#### Your task
Go to the line that includes "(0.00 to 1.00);" and retype it, then every line after it to the end of the data, adding nothing.

++++++++++

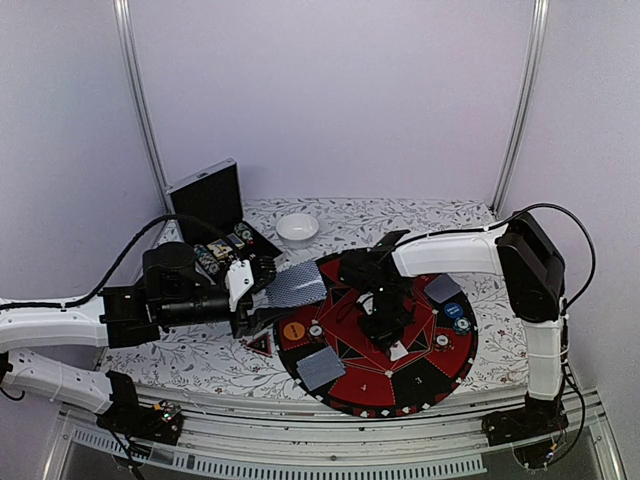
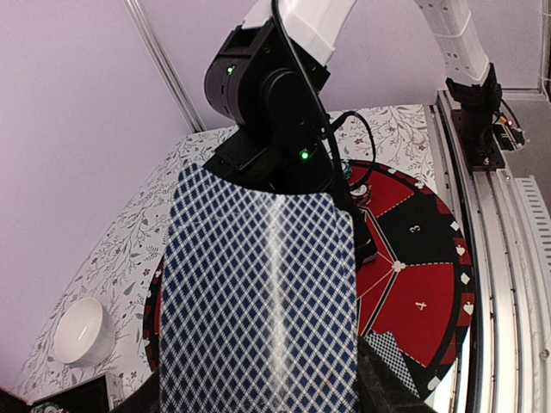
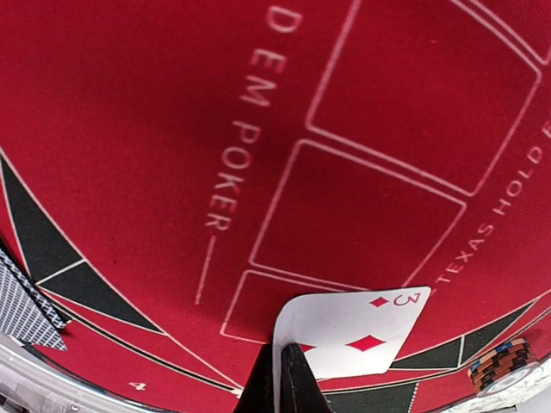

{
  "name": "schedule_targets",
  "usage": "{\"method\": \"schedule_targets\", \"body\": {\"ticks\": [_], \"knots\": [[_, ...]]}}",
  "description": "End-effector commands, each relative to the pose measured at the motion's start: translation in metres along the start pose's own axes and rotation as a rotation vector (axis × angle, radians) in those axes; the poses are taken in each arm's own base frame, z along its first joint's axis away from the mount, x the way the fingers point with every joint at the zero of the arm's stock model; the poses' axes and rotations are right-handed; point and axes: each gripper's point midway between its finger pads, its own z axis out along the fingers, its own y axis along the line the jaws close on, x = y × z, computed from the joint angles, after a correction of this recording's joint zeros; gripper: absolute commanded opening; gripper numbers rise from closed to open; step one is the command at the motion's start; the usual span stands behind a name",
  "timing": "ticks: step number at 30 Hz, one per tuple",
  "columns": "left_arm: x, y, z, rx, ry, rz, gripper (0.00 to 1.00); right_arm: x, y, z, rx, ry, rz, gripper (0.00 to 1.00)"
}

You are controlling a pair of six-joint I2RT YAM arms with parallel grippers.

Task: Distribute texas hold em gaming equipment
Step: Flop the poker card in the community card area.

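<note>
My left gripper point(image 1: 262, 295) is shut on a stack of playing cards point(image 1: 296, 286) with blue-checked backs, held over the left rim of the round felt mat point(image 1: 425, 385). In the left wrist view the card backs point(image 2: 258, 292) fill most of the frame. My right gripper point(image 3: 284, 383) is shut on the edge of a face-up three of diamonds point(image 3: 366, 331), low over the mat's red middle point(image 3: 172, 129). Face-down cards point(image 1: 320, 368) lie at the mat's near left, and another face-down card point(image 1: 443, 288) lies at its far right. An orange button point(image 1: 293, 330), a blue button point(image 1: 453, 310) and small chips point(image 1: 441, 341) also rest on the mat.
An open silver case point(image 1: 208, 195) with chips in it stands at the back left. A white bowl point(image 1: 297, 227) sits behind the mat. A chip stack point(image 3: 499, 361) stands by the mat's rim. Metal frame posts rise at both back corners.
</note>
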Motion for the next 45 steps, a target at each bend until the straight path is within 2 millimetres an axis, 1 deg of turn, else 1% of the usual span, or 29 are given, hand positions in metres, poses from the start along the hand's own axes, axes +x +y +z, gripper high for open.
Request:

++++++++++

#### Exercise solution
  "columns": "left_arm: x, y, z, rx, ry, rz, gripper (0.00 to 1.00); right_arm: x, y, z, rx, ry, rz, gripper (0.00 to 1.00)"
}

You are controlling a pair of six-joint I2RT YAM arms with parallel grippers.

Task: Distribute texas hold em gaming equipment
Step: Flop the poker card in the community card area.

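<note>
My left gripper point(image 1: 262, 295) is shut on a stack of playing cards point(image 1: 296, 286) with blue-checked backs, held over the left rim of the round felt mat point(image 1: 425, 385). In the left wrist view the card backs point(image 2: 258, 292) fill most of the frame. My right gripper point(image 3: 284, 383) is shut on the edge of a face-up three of diamonds point(image 3: 366, 331), low over the mat's red middle point(image 3: 172, 129). Face-down cards point(image 1: 320, 368) lie at the mat's near left, and another face-down card point(image 1: 443, 288) lies at its far right. An orange button point(image 1: 293, 330), a blue button point(image 1: 453, 310) and small chips point(image 1: 441, 341) also rest on the mat.
An open silver case point(image 1: 208, 195) with chips in it stands at the back left. A white bowl point(image 1: 297, 227) sits behind the mat. A chip stack point(image 3: 499, 361) stands by the mat's rim. Metal frame posts rise at both back corners.
</note>
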Motion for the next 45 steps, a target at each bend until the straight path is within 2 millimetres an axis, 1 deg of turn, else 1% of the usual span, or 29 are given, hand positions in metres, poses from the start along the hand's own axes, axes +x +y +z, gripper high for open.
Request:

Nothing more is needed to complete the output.